Try it
An exact copy of all the data below is needed, without its pictures.

[[ Material provided open ]]

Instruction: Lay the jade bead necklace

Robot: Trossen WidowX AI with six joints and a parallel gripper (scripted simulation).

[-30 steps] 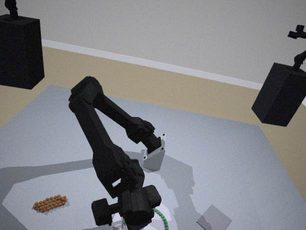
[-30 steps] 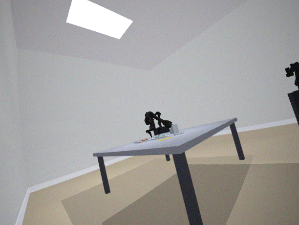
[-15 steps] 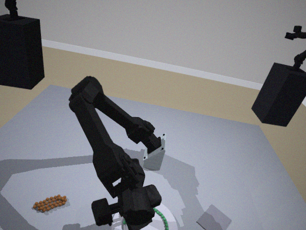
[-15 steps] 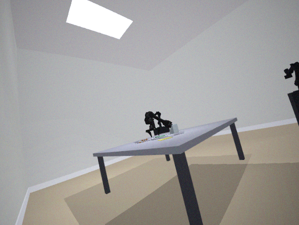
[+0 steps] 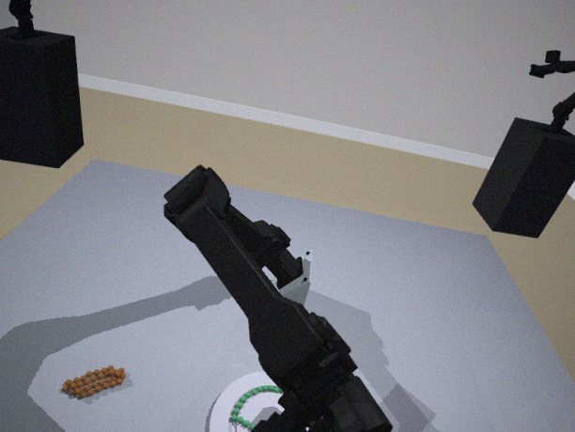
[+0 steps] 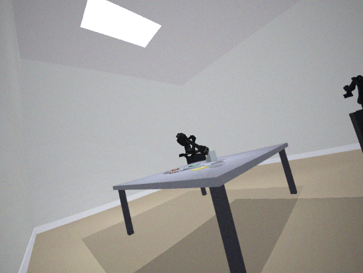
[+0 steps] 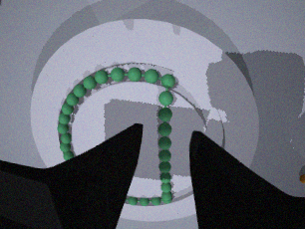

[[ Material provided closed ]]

Your solution
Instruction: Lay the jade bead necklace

Robot: Trossen WidowX AI with six joints and a parallel gripper (scripted simulation).

[-30 steps] 
[-30 steps] 
[-15 steps] 
[-15 steps] 
[+0 steps] 
[+0 steps] 
[+0 steps] 

For this exercise, nothing further remains.